Моя великовозрастная дщерь торчит сзади, прислонившись к стене. Руки в карманах, взгляд — в пол.
— Спокойной ночи, Ева, — говорит Дэн.
Она не отвечает, и он уходит в темноту. Я едва успеваю наклониться и поймать за ошейник Гарриет, которая вознамерилась выскочить следом. Дэн, словно вспомнив о чем-то, возвращается к нам.
— Ах да, Ева, чуть не забыл, — говорит он. — Знаешь, Майк нынче утром мне кое-что рассказал. Вроде Флика не совсем в порядке, я и задумался…
Моя дочь превращается в каменное изваяние.
— Не то чтобы она прихворнула, ничего страшного, — продолжает Дэн. — Она… ну просто… пыльная какая-то. Ее бы вычистить хорошенько, похолить…
Он делает паузу.
— Короче, мы с Майком подумали… В смысле, если твоя мама не возражает, конечно… В общем, почему бы тебе не попытаться еще у нас в центре с лошадками повозиться?

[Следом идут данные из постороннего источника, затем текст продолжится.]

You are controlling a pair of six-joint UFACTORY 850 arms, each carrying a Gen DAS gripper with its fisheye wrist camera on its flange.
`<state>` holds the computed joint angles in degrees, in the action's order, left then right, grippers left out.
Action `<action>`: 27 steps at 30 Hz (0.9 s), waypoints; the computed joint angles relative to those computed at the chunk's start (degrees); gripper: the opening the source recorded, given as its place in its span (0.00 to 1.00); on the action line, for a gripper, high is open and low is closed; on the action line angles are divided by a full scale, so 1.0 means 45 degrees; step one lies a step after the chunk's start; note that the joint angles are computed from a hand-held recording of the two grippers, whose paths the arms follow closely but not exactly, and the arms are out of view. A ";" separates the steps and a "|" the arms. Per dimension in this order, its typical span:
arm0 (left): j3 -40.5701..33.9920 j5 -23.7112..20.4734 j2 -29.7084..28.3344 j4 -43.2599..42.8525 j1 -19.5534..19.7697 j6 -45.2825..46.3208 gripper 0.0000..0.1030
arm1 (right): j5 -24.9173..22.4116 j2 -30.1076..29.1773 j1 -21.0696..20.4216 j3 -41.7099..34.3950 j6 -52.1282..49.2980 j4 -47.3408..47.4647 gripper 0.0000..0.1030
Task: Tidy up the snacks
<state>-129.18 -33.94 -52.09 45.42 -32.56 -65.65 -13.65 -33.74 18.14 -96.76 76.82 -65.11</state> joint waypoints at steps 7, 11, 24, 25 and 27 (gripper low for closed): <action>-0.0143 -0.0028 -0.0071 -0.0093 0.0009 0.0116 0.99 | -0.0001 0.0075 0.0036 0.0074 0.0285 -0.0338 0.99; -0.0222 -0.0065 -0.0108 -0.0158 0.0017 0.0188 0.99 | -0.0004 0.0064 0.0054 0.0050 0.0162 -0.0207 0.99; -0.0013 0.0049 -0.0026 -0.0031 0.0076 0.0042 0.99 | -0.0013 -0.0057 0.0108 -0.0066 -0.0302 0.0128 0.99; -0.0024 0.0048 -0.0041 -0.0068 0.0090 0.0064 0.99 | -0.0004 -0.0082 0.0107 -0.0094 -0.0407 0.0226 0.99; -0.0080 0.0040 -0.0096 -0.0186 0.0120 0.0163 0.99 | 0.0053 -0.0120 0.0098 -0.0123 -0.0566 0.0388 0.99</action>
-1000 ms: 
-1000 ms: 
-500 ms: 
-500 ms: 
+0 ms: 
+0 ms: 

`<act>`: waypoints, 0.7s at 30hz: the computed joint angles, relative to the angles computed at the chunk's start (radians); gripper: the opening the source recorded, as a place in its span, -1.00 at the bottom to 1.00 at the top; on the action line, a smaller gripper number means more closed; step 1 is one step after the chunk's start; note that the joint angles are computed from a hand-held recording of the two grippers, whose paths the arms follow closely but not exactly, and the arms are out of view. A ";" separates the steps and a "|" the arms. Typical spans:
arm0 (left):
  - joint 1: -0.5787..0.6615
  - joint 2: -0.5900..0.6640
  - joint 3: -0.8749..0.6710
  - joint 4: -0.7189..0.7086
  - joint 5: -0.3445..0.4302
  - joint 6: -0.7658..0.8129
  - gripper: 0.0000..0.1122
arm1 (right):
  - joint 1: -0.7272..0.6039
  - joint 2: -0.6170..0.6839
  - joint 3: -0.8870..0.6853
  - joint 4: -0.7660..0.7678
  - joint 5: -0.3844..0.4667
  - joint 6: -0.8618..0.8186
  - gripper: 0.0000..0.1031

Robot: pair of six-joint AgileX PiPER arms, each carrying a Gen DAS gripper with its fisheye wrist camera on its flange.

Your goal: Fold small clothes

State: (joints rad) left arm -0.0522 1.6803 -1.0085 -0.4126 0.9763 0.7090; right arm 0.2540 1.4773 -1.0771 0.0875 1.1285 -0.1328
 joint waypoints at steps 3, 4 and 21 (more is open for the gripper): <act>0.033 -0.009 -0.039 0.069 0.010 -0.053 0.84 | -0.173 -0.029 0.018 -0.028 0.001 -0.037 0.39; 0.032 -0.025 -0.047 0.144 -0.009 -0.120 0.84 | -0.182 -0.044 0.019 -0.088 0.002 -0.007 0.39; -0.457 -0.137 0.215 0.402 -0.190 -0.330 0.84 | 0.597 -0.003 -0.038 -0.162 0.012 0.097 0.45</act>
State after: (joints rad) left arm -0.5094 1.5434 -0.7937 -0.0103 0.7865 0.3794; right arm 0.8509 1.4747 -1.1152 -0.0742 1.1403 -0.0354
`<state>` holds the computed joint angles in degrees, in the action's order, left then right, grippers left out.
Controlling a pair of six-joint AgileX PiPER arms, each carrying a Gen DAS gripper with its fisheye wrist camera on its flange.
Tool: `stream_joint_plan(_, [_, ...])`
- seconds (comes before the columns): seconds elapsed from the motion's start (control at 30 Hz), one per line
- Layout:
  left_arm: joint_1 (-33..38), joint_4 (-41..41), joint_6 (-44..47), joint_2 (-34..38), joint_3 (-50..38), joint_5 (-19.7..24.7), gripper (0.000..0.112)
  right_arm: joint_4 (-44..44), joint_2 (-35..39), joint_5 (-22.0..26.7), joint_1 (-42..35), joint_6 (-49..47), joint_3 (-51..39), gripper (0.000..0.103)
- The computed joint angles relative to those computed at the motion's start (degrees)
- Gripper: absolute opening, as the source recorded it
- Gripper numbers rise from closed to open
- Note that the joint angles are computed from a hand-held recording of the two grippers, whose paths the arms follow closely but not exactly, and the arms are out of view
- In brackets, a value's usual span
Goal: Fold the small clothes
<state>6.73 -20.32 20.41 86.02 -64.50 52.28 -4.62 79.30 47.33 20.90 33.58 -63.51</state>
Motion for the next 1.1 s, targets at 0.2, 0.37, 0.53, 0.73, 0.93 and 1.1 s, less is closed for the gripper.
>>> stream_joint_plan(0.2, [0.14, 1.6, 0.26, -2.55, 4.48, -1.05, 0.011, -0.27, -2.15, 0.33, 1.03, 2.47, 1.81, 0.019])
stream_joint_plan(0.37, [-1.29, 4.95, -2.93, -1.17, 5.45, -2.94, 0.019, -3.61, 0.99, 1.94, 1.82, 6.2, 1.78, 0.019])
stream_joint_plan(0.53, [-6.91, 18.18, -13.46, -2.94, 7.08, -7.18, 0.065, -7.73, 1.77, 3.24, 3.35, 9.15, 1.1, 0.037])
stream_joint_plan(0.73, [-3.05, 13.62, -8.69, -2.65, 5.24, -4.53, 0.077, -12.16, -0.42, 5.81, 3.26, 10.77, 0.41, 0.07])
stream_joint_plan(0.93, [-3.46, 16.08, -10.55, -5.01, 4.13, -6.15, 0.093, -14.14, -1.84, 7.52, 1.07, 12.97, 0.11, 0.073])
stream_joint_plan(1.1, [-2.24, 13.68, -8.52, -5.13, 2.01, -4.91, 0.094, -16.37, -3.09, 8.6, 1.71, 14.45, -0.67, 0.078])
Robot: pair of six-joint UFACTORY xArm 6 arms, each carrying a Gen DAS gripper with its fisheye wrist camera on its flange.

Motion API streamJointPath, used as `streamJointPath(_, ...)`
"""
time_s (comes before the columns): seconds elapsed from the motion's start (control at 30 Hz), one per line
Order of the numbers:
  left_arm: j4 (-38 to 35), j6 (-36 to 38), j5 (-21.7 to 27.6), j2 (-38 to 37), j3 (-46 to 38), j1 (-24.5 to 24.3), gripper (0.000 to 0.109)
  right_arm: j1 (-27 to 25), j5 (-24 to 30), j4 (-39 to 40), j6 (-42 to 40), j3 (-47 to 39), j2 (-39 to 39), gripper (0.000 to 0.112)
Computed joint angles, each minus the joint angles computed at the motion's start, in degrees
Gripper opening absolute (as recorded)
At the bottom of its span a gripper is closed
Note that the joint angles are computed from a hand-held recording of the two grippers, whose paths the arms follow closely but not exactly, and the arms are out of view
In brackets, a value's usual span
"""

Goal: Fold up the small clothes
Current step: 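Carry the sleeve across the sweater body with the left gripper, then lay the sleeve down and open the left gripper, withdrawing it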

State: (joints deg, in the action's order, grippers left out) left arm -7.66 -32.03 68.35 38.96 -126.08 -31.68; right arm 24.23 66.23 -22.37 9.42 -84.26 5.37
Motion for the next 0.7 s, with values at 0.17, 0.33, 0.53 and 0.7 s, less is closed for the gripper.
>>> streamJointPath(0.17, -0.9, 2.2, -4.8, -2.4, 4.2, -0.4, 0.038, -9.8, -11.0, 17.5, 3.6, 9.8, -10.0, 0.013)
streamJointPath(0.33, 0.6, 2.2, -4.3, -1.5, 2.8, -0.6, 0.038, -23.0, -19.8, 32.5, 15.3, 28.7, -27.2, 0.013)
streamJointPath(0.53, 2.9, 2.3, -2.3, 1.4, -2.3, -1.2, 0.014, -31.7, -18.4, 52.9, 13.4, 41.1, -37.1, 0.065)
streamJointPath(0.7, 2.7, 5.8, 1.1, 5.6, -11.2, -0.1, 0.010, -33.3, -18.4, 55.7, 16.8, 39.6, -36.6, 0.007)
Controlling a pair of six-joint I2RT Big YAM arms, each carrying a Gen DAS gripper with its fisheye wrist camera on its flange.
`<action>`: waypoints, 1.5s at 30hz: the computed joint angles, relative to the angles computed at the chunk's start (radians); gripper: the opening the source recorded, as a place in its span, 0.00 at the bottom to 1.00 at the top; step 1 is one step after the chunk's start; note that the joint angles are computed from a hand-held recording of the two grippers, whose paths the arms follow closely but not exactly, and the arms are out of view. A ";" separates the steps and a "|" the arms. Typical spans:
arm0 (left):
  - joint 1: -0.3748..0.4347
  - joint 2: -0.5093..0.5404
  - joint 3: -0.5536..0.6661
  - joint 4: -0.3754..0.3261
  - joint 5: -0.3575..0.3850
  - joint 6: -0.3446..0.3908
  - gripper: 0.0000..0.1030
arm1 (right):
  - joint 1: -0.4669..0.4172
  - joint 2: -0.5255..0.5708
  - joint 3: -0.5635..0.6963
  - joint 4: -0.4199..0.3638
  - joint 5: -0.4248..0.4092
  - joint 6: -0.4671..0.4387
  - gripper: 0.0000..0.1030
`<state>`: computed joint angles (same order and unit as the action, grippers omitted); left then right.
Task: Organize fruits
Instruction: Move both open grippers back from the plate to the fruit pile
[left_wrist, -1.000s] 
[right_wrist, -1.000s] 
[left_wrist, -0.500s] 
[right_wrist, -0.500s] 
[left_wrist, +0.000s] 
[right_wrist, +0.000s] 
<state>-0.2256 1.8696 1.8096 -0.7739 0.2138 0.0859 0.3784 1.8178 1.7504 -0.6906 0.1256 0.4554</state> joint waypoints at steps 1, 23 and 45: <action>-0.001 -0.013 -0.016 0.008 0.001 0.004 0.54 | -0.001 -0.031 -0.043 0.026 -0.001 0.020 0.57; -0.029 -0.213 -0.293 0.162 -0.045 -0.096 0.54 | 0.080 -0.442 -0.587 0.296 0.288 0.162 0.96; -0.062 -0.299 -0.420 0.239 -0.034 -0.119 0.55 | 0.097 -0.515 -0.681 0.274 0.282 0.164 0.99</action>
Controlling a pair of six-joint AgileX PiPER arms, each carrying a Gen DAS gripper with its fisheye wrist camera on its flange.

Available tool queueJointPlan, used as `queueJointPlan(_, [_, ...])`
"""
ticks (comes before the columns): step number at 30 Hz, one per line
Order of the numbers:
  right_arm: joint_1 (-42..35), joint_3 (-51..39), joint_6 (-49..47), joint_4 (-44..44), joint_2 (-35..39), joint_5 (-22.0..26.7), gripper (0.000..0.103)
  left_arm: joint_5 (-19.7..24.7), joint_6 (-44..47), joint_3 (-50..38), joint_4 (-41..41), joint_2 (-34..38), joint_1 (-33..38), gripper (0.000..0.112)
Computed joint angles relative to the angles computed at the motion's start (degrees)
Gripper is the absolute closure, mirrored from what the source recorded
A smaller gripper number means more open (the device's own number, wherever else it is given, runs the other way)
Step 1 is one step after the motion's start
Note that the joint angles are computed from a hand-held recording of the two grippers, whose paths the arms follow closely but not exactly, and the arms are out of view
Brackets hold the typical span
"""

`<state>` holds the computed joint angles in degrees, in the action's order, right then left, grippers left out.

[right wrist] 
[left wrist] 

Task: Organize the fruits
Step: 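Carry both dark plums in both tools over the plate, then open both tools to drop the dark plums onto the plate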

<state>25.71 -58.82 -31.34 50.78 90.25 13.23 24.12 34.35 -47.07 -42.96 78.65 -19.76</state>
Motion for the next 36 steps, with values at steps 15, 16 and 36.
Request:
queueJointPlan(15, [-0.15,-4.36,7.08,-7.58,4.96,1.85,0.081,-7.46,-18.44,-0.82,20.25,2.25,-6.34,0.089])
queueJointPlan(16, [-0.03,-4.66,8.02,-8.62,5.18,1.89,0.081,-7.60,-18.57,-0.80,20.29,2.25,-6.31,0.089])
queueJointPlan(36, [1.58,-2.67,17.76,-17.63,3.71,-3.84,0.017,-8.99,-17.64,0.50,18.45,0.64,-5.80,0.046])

Ева стоит точно молнией пораженная. Потом с визгом бросается ему на шею. Дэн жмется щекой к ее волосам, поднимает девочку в воздух. Он улыбается, глядя мне в глаза.
Поставив ее наземь, он снова напускает на себя суровость.
— Только учти, если унюхаю где-нибудь на территории сигарету, нового шанса точно не будет. Ни под каким видом. Финито! Ты поняла?
Ева торжественно кивает и пальцем рисует у себя на груди косой крест.
— Я клянусь! Я обещаю! Чтоб мне на этом месте лопнуть!
Она отчаянно старается убедить его в искренности своих намерений.
— Ой, Дэн…
Приподнявшись на цыпочках, она вновь смыкает руки на его шее.
— Спасибо, спасибо, спасибо, спасибо…
Я смотрю на них, растроганная почти до слез.
Наутро я просыпаюсь, снедаемая волнением в равной степени из-за Гарры и из-за того, что жду откликов на объявления. Что-то узнать я могу только у себя в конторе, но выбраться из постели неожиданно оказывается так трудно! Состояние сродни похмельному, хотя откуда бы взяться похмелью, если вчера за ужином я ничего алкогольного не пила, опасаясь несовместимости с валиумом. Так или иначе, веки тяжелые, как кирпичи, голова отказывается соображать, точно картошкой набитая, а к рукам и ногам словно привязаны свинцовые гири.